Given two real symmetric matrices $M,S$ is there a known answer for the Gaussian integral $\int d^Nz\frac{z^TMz}{z^TSz}$ where the integration is over N-dimensional Gaussian variable $z\sim N(\vec{0},I)$?
This can also be written as $E_z[\frac{z^TMz}{z^TSz}]$, so it seems like a very simple expression, but I could not find any result on this.

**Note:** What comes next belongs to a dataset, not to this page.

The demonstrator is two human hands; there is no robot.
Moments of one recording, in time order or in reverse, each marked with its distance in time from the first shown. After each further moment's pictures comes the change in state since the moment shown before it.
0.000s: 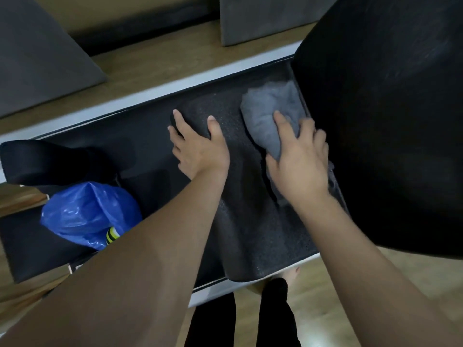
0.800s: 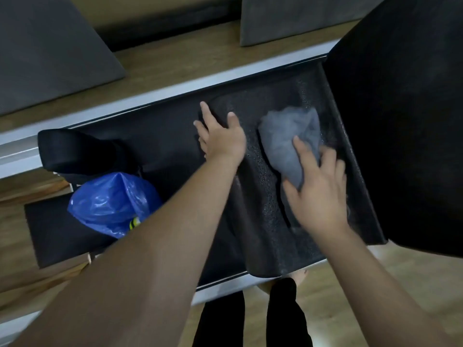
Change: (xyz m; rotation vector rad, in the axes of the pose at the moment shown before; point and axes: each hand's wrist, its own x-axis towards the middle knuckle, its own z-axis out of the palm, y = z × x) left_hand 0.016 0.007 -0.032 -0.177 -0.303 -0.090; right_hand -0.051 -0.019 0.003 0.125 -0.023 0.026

If I'm not mistaken, Magnus [1986] ("The exact moments of a ratio of quadratic forms in normal variables") has your answer. See section 5, let s=1, for your case.
Per @GeoffreyEvans answer the general case of the s-th moment $E_z[(\frac{z^TMz}{z^TSz})^s]$ for $z\sim N(\mu,\Sigma)$ is discussed by [Magnus 1986]. A (complex) closed-form answer is available there, but for $s=1$, $\mu=\vec{0}$ and $\Sigma =I$ which the question targeted it simplifies to
$$\mathbb{E}\left[\frac{z^{T}Mz}{z^{T}Sz}\right]=\int_{0}^{\infty}dt\prod_{j}\frac{1}{\sqrt{1+2t\lambda_{j}}}\sum_{i}\frac{\left[U^TMM^TU\right]_{i}^{2}}{1+2t\lambda_{i}}$$
where $S=U\Lambda U^T$ for orthonormal matrix $U$ and diagonal matrix $\Lambda$ with diagonal elements $\{\lambda_i\}$.